WORK TASK: All of the data should be given again word for word, though the images are to be left out.

DATA PROVIDED:
[Start of Attachment]
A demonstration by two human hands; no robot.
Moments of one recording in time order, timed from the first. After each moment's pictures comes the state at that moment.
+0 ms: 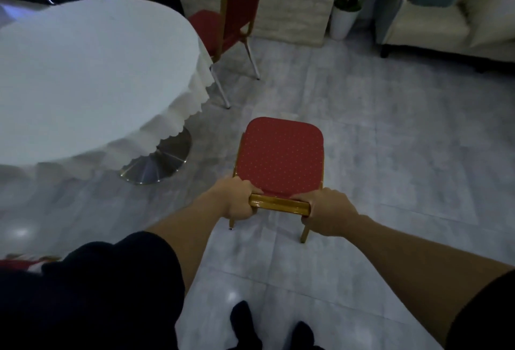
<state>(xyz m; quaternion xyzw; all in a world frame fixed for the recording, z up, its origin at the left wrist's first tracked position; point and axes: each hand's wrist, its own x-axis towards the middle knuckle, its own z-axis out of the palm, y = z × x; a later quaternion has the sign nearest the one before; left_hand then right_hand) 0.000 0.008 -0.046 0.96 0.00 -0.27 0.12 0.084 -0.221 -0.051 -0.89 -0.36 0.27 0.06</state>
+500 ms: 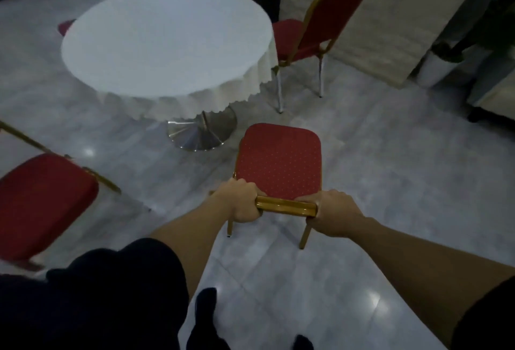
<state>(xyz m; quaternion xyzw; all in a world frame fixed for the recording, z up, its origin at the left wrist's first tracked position) -0.015 -0.084 -0.051 0.93 0.22 -0.22 0.18 0.161 -0.254 -0.049 -0.80 -0.54 0.26 -0.01</state>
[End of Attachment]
RESULT OF THE TASK:
A demonstration by two human hands; no robot.
Moments of one recording in time order, timed from the first. After each moment's pictures comes the state at that moment.
+0 ms: 
<state>(xyz m; quaternion xyzw; all in a world frame fixed for the recording, z up, its origin at the left wrist's first tracked position; point and axes: each hand's wrist, its own x-axis towards the middle knuckle, its own z-axis out of the palm, y = z × x; a later quaternion has the sign nearest the one before; left_hand then right_hand) 0.000 0.008 -0.046 0.96 0.00 -0.27 0.12 0.084 -0.221 -0.051 -0.89 -0.36 0.27 0.06</state>
+500 ms: 
<state>(xyz m; quaternion xyzw; all in a world frame fixed for the recording, z up, its origin at the left wrist's first tracked position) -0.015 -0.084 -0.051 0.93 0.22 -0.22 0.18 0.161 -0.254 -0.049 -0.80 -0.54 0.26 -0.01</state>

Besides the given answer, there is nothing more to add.